== EXERCISE ==
Your answer should consist of the lines in the following data that contain "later".

== THE INPUT ==

★ ★ ★ ★ ★

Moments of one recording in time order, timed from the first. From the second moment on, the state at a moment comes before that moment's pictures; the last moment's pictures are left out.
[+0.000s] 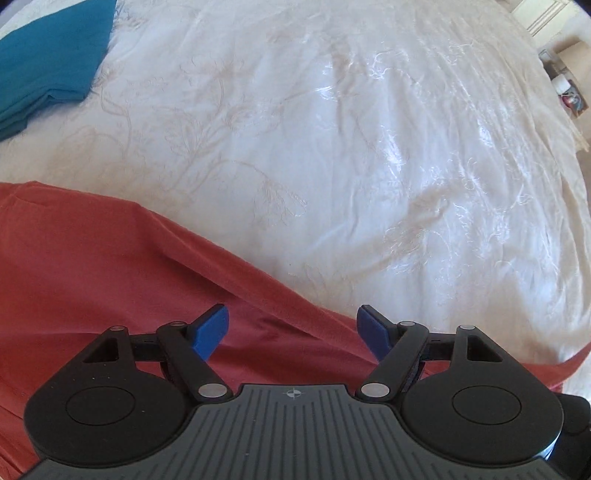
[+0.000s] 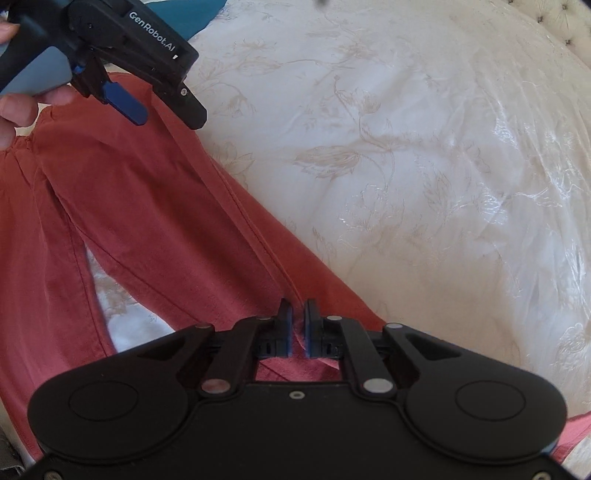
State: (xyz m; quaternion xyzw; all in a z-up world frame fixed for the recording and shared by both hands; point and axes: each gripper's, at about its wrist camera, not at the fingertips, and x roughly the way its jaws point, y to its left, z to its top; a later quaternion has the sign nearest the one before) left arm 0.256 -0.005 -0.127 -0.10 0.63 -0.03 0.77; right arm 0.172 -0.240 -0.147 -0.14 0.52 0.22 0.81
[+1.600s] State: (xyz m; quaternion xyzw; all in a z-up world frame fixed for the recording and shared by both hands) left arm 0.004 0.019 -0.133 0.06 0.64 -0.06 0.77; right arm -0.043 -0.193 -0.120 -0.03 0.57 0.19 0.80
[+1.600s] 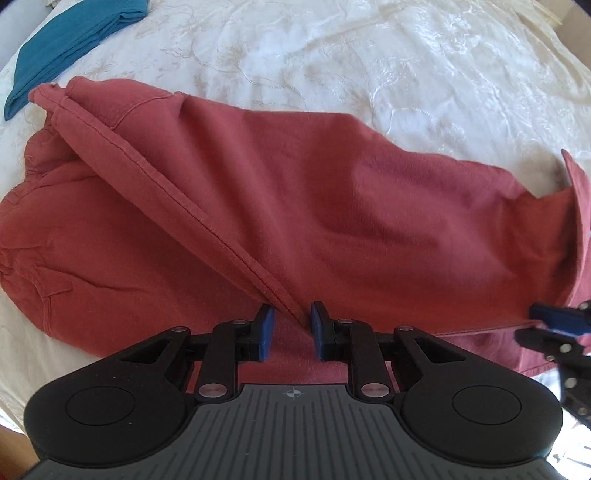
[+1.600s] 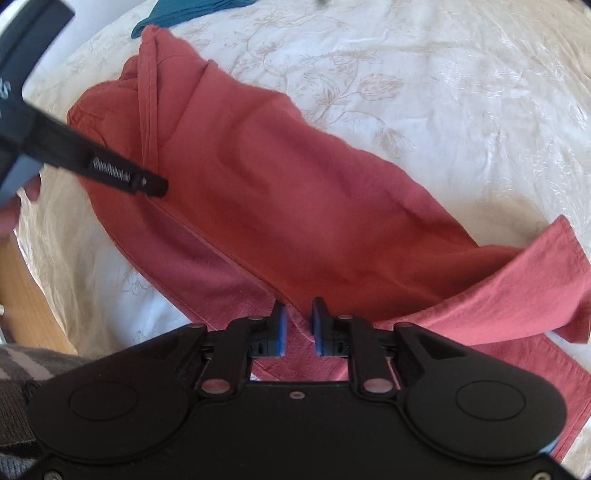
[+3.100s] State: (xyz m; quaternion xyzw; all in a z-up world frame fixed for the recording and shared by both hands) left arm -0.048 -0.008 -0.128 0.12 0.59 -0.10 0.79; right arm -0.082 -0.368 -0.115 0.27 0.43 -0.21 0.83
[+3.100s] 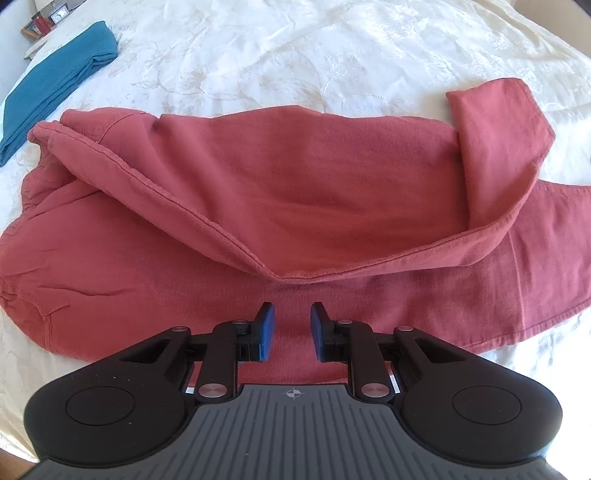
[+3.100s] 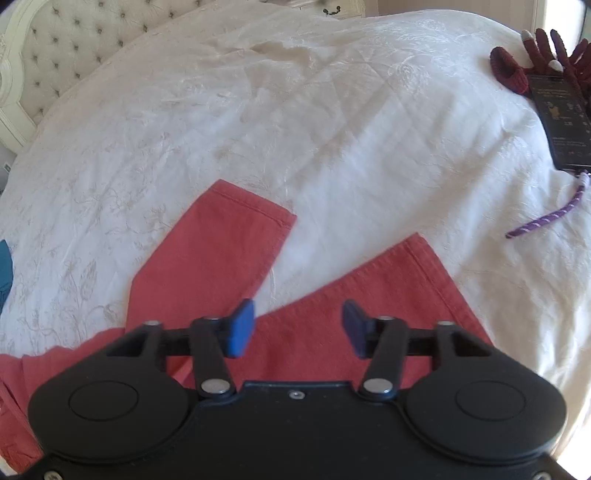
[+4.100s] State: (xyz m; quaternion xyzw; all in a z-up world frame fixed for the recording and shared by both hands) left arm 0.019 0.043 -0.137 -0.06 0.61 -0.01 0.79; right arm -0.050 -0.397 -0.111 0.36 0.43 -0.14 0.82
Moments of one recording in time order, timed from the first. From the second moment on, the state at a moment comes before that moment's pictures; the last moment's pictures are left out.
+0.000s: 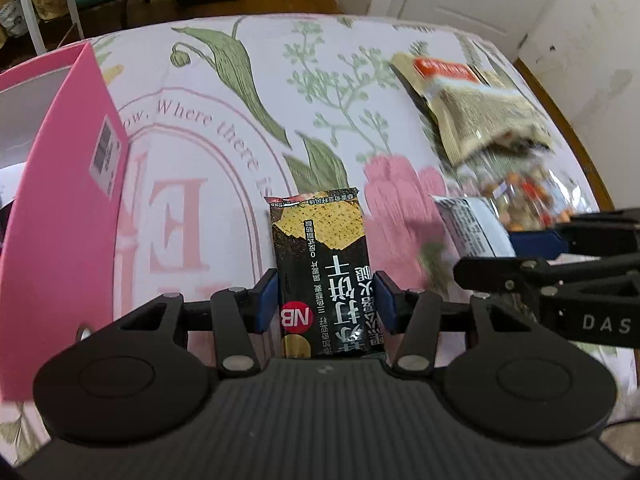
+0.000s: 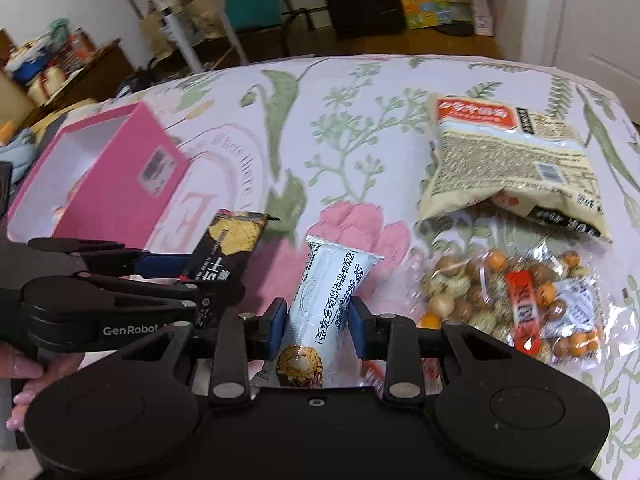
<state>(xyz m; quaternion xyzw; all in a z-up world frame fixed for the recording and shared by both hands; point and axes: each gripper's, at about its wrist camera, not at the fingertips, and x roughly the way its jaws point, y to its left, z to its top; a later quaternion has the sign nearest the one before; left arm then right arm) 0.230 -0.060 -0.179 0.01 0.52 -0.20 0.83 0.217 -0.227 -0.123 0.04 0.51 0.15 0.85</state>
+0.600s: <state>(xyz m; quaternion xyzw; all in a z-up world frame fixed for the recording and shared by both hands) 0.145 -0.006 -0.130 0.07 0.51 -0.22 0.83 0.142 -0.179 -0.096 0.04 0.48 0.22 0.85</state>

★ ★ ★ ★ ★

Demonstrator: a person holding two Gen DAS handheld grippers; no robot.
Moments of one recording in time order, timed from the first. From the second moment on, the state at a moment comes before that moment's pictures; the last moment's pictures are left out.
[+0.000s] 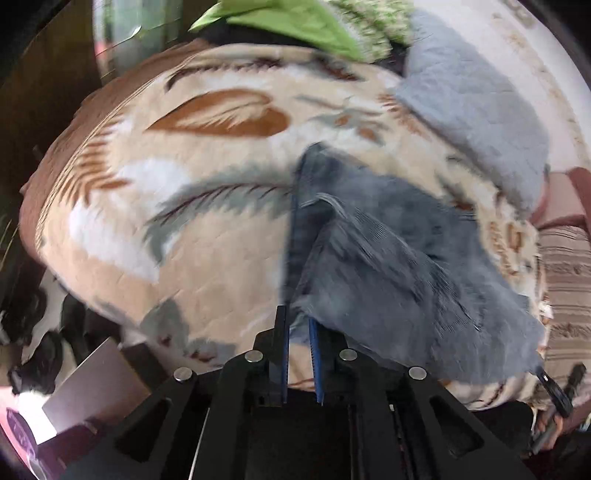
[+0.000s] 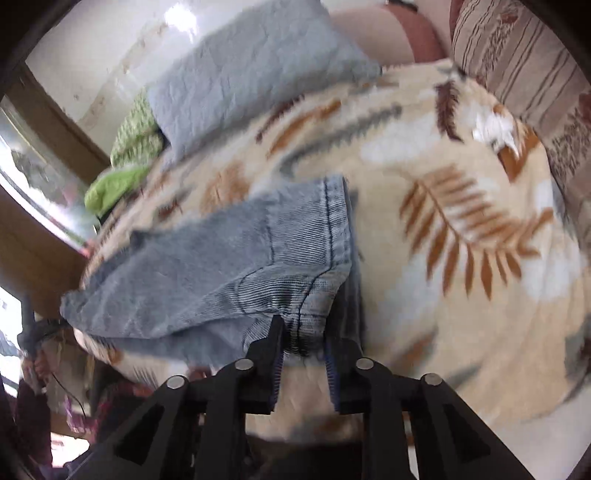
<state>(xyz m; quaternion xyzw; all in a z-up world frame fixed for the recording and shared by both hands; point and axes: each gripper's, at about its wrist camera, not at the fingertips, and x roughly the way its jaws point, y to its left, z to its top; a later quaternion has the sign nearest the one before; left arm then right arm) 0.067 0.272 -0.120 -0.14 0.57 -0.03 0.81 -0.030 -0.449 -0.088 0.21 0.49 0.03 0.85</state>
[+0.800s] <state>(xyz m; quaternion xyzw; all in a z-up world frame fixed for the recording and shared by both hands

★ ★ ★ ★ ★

== EXERCISE RESPONSE ==
State: (xyz m; quaternion xyzw; all in a z-up world frame fixed for the recording and shared by both hands; point and axes: each gripper's, at about its wrist camera, not at the fingertips, and x roughly the way its jaws point, y to its left, z to its top; a later quaternion has the sign nearest the one before) left arm 0.256 -0.005 -0.127 -0.10 0.63 -0.03 0.77; right arm 0.172 -0.240 -0.147 -0.14 0.52 0.22 0.81
<state>(xyz m; quaternion xyzw; all in a z-up world frame fixed for the recording and shared by both hands; point and axes: each gripper's, at about its wrist camera, not at the fingertips, and x roughly the way its jaws point, y to its left, z to its top; a later quaternion has the sign nearest the one before; left arm then right arm) 0.230 -0.060 -0.179 0.01 0.52 -0.20 0.83 0.217 -0.227 -0.123 0.04 0.51 0.15 0.85</state>
<state>(xyz m; quaternion xyzw; all in a z-up world frame fixed for the recording and shared by both hands; point and axes: each gripper's, at about its wrist camera, not at the fingertips, and x roughly the way its jaws point, y to its left, z to its top; a later quaternion has the sign nearest the one before; left arm then right arm) 0.067 0.272 -0.120 -0.14 0.57 -0.03 0.81 -0.030 -0.449 -0.088 0.21 0.49 0.03 0.85</state>

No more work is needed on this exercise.